SecA is an essential ATP-driven motor protein that binds to preproteins and the translocon to promote protein translocation across the eubacterial plasma membrane. Escherichia coli SecA contains seven conserved motifs characteristic of superfamily II of DNA and RNA helicases, and it has been shown previously to possess RNA helicase activity. SecA has also been shown to be an autogenous repressor that binds to its translation initiation region on secM-secA mRNA, thereby blocking and dissociating 30 S ribosomal subunits. Here we show that SecA is an ATP-dependent helicase that unwinds a mimic of the repressor helix of secM-secA mRNA. Mutational analysis of the seven conserved helicase motifs in SecA allowed us to identify mutants that uncouple SecA-dependent protein translocation activity from its helicase activity. Helicase-defective secA mutants displayed normal protein translocation activity and autogenous repression of secA in vivo. Our studies indicate that SecA helicase activity is nonessential and does not appear to be necessary for efficient protein secretion and secA autoregulation.     

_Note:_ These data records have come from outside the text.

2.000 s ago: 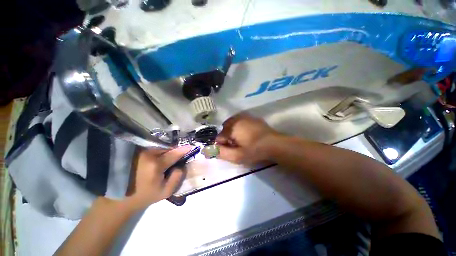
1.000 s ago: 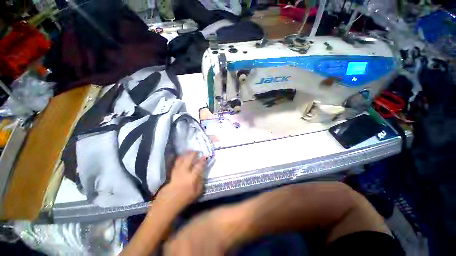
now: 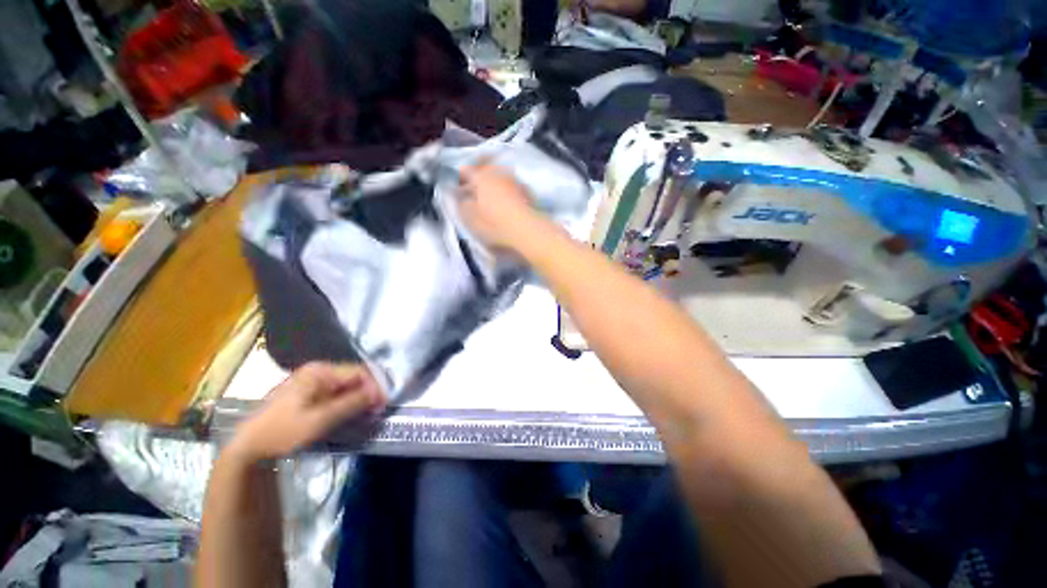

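Note:
A light grey garment piece with black panels (image 3: pixel 402 270) lies spread and partly lifted on the left of the white table, blurred by motion. My left hand (image 3: pixel 316 404) is shut on its near lower corner at the table's front edge. My right hand (image 3: pixel 496 207) reaches across to the piece's far upper part and has hold of the cloth there. The sewing machine (image 3: pixel 792 230) stands to the right of the cloth, with its needle area (image 3: pixel 654 258) away from both hands.
A black phone (image 3: pixel 922 371) lies at the table's right end, with red-orange scissors (image 3: pixel 1001 326) behind it. A measuring tape (image 3: pixel 517 433) runs along the front edge. A brown wooden surface (image 3: pixel 161 333) is at the left. Dark garments (image 3: pixel 356 86) are heaped behind.
My right hand has moved from the near side up to the cloth's far part. My left hand has moved left along the front edge. The garment piece is pulled up and shifted. The view has turned left.

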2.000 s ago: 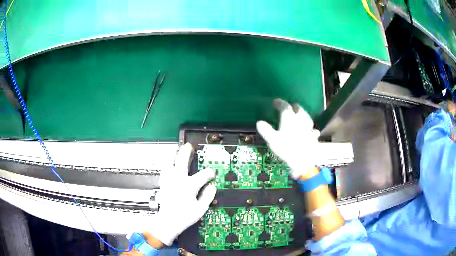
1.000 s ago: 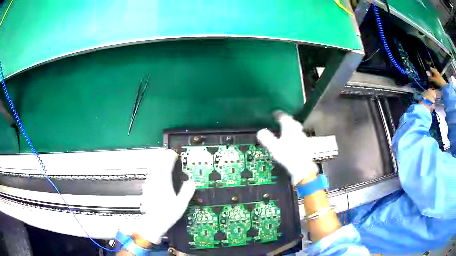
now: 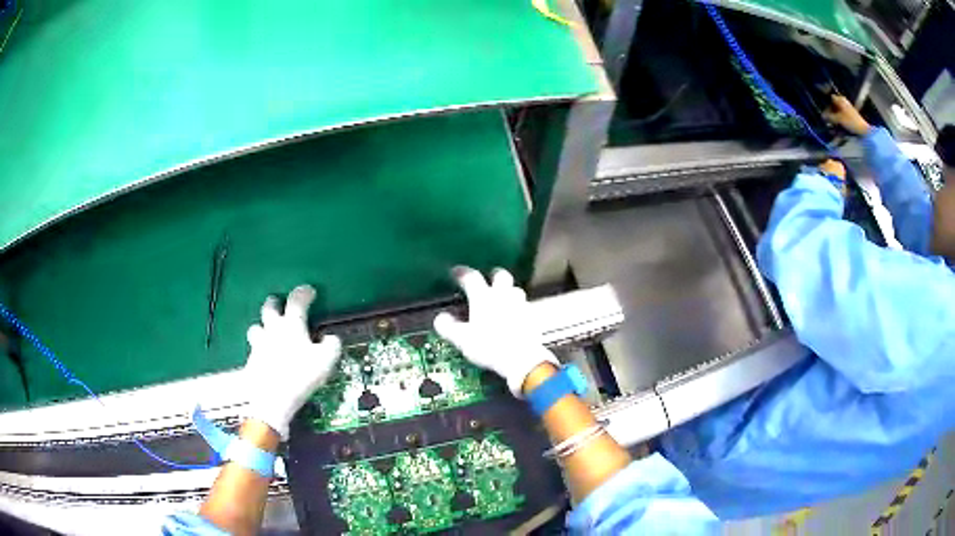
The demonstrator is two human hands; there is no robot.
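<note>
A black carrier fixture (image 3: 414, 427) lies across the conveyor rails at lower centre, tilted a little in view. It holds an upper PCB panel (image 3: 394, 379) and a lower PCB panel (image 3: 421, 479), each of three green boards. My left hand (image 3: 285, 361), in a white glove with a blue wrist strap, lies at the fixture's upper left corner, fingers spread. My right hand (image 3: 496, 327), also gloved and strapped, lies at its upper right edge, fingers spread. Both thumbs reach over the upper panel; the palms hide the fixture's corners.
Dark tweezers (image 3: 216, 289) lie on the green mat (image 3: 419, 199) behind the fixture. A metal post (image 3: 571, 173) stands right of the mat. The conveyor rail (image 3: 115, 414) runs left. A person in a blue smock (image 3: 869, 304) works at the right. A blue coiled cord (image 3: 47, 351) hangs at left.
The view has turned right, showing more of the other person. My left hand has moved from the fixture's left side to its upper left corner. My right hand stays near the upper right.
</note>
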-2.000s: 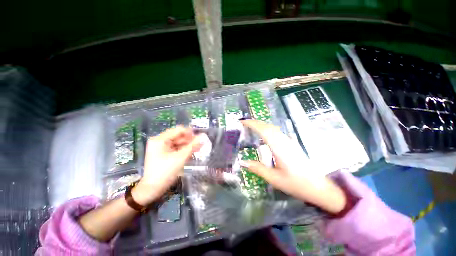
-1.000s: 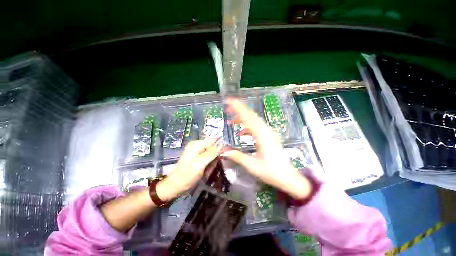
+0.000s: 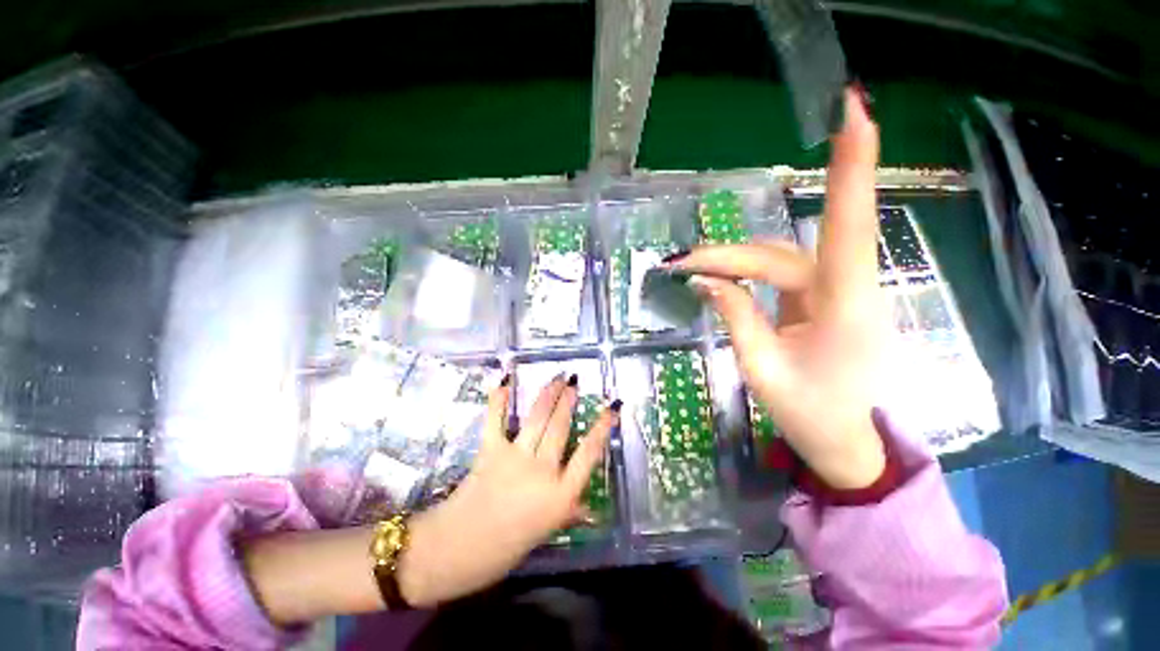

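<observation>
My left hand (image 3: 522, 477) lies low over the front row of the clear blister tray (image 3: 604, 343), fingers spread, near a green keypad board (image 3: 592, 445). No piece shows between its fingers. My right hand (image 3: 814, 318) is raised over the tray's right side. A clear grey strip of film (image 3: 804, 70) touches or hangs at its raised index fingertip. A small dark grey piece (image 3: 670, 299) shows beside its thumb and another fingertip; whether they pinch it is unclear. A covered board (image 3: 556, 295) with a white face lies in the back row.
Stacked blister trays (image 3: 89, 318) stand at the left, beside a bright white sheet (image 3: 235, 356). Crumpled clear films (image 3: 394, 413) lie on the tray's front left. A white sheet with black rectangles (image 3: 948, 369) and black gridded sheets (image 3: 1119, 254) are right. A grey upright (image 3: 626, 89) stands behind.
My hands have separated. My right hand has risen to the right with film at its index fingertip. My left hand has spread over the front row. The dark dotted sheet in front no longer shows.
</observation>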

Tyr-326 plays a critical role in controlling SecA-preprotein interaction

SecA is an essential ATP-dependent motor protein that interacts with the preprotein and translocon to drive protein translocation across the eubacterial plasma membrane. A region containing residues 267-340 has been proposed to comprise the preprotein binding site of Escherichia coli SecA. To elucidate the function of this region further, we isolated mutants using a combination of region-specific polymerase chain reaction (PCR) mutagenesis and a genetic and biochemical screening procedure. Although this region displayed considerable plasticity based on phylogenetic and genetic analysis, Tyr-326 was found to be critical for SecA function. secA mutants with non-conservative substitutions at Tyr-326 showed strong protein secretion defects in vivo and were completely defective for SecA-dependent translocation ATPase activity in vitro. The SecA-Y326 mutant proteins were normal in their membrane, SecYE and nucleotide-binding properties. However, they exhibited a reduced affinity for preprotein and were defective in preprotein release, as assessed by several biochemical assays. Our results indicate that the region containing Tyr-326 functions as a conformational response element to regulate the preprotein binding and release cycle of SecA.